(Beginning of Data for this exercise)

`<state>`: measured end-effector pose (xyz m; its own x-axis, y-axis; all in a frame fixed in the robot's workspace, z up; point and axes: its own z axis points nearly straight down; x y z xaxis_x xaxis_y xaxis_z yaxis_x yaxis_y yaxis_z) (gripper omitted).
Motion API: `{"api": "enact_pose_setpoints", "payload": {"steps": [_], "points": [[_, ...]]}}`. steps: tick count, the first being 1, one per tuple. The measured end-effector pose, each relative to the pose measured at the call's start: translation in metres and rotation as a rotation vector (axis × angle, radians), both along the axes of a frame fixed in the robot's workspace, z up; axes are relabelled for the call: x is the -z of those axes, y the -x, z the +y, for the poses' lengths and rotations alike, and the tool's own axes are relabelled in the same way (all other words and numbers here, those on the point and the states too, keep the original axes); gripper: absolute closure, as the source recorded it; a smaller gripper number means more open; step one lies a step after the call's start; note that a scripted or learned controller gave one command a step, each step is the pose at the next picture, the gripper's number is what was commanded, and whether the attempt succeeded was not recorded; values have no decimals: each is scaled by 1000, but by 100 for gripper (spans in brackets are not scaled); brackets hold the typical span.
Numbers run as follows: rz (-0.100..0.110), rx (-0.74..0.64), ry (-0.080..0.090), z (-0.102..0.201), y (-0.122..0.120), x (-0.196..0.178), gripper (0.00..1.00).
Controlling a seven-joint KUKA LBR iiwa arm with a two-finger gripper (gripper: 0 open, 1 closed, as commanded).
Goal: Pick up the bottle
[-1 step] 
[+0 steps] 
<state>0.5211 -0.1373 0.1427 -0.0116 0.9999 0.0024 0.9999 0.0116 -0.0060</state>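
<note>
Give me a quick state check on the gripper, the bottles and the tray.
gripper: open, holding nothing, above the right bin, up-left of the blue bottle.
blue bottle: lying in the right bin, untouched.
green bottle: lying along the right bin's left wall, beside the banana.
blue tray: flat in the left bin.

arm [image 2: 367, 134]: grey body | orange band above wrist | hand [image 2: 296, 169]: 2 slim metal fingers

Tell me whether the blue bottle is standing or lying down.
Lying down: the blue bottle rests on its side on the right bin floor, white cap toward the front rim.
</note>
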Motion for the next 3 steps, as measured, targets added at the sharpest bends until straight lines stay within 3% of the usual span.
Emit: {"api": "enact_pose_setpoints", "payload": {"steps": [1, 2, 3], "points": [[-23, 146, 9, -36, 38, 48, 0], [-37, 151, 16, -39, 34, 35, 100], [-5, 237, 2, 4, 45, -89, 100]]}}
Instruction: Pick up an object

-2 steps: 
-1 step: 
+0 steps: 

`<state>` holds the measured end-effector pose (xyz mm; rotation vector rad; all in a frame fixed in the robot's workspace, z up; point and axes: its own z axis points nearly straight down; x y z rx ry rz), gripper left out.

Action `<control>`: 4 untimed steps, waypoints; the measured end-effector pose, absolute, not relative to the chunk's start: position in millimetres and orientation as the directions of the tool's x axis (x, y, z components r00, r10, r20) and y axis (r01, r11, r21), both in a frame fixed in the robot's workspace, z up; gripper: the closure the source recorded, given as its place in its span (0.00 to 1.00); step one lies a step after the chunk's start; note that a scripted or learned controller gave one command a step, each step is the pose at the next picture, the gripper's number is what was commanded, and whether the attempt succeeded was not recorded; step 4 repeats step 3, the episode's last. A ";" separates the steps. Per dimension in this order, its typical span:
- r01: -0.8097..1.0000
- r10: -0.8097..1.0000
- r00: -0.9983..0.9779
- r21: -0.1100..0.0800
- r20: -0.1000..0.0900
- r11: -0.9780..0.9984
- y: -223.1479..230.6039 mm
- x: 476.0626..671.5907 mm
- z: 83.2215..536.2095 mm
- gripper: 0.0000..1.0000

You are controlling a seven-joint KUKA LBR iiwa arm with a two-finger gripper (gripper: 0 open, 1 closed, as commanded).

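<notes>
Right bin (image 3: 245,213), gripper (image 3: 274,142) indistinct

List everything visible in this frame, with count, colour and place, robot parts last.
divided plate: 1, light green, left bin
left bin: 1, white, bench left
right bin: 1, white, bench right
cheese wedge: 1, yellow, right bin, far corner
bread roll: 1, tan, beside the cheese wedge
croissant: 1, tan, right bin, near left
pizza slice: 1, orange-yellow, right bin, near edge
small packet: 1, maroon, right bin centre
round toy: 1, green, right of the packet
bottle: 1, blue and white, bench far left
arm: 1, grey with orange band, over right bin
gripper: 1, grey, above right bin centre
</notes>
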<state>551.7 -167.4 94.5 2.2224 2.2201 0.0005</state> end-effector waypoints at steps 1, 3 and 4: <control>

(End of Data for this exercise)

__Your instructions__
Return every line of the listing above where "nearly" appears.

__Task response__
`<state>`: measured end-effector pose (xyz m; its own x-axis, y-axis; all in a frame fixed in the robot's workspace, z up; point and axes: its own z axis points nearly straight down; x y z xaxis_x xaxis_y xaxis_z yaxis_x yaxis_y yaxis_z) (gripper omitted).
`<state>` holds the measured end-effector pose (xyz mm; rotation vector rad; all in a frame fixed in the robot's workspace, z up; point and axes: its own z axis points nearly straight down; x y z rx ry rz), gripper left out.

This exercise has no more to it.